We're developing a monitoring system. In our system values are reported by agents running on different servers. This observations reported can be values like:
IntMeasure -> INTEGER
FloatMeasure -> FLOAT
Status -> varchar(255)
I haven't done a formal study, but from my own experience I would guess that more than 80% of database design flaws are generated from designing with performance as the most important (if not only) consideration.
If a good design calls for multiple tables, create multiple tables. Don't automatically assume that joins are something to be avoided. They are rarely the true cause of performance problems.
The primary consideration, first and foremost in all stages of database design, is data integrity. "The answer may not always be correct, but we can get it to you very quickly" is not a goal any shop should be working toward. Once data integrity has been locked down, if performance ever becomes an issue, it can be addressed.
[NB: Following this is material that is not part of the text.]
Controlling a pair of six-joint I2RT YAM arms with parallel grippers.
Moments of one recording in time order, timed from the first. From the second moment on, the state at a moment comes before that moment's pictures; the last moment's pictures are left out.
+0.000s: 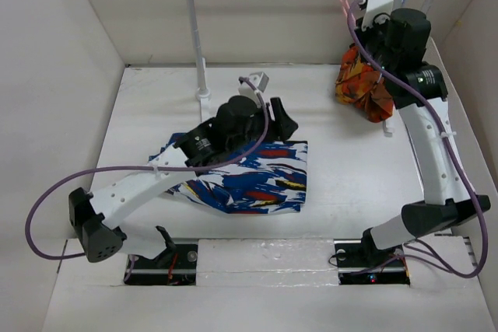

Don't sacrifice data integrity, especially to solve problems that may not exist.
With that in mind, look at what you need. You have observations you need to store. These observations can vary in the number and types of attributes and can be things like the value of a measurement, the notification of an event and the change of a status, among others and with the possibility of future observations being added.
This would appear to fit into a standard "type/subtype" pattern, with the "Observation" entry being the type and each type or kind of observation being the subtype, and suggests some form of type indicator field such as:
create table Observations( ..., ObservationKind char( 1 ) check( ObservationKind in( 'M', 'E', 'S' )), ... );
But hardcoding a list like this in a check constraint has a very low maintainability level. It becomes part of the schema and can be altered only with DDL statements. Not something your DBA is going to look forward to.
So have the kinds of observations in their own lookup table:
ID Name Meaning == =========== ======= M Measurement The value of some system metric (CPU_Usage). E Event An event has been detected. S Status A change in a status has been detected.
(The char field could just as well be int or smallint. I use char here for illustration.)
Then fill out the Observations table with a PK and the attributes that would be common to all observations.
create table Observations( ID int identity primary key, ObservationKind char( 1 ) not null, DateEntered date not null, ..., constraint FK_ObservationKind foreign key( ObservationKind ) references ObservationKinds( ID ), constraint UQ_ObservationIDKind( ID, ObservationKind ) );
It may seem strange to create a unique index on the combination of Kind field and the PK, which is unique all by itself, but bear with me a moment.
Now each kind or subtype gets its own table. Note that each kind of observation gets a table, not the data type.
create table Measurements( ID int not null, ObservationKind char( 1 ) check( ObservationKind = 'M' ), Name varchar( 32 ) not null, -- Such as "CPU Usage" Value double not null, -- such as 55.00 ..., -- other attributes of Measurement observations constraint PK_Measurements primary key( ID, ObservationKind ), constraint FK_Measurements_Observations foreign key( ID, ObservationKind ) references Observations( ID, ObservationKind ) );
The first two fields will be the same for the other kinds of observations except the check constraint will force the value to the appropriate kind. The other fields may differ in number, name and data type.
Let's examine an example tuple that may exist in the Measurements table:
ID ObservationKind Name Value ... ==== =============== ========= ===== 1001 M CPU Usage 55.0 ...
In order for this tuple to exist in this table, a matching entry must first exist in the Observations table with an ID value of 1001 and an observation kind value of 'M'. No other entry with an ID value of 1001 can exist in either the Observations table or the Measurements table and cannot exist at all in any other of the "kind" tables (Events, Status). This works the same way for all the kind tables.
I would further recommend creating a view for each kind of observation which will provide a join of each kind with the main observation table:
create view MeasurementObservations as select ... from Observations o join Measurements m on m.ID = o.ID;
Any code that works solely with measurements would need to only hit this view instead of the underlying tables. Using views to create a wall of abstraction between the application code and the raw data greatly enhances the maintainability of the database.
Now the creation of another kind of observation, such as "Error", involves a simple Insert statement to the ObservationKinds table:
F Fault A fault or error has been detected.
Of course, you need to create a new table and view for these error observations, but doing so will have no impact on existing tables, views or application code (except, of course, to write the new code to work with the new observations).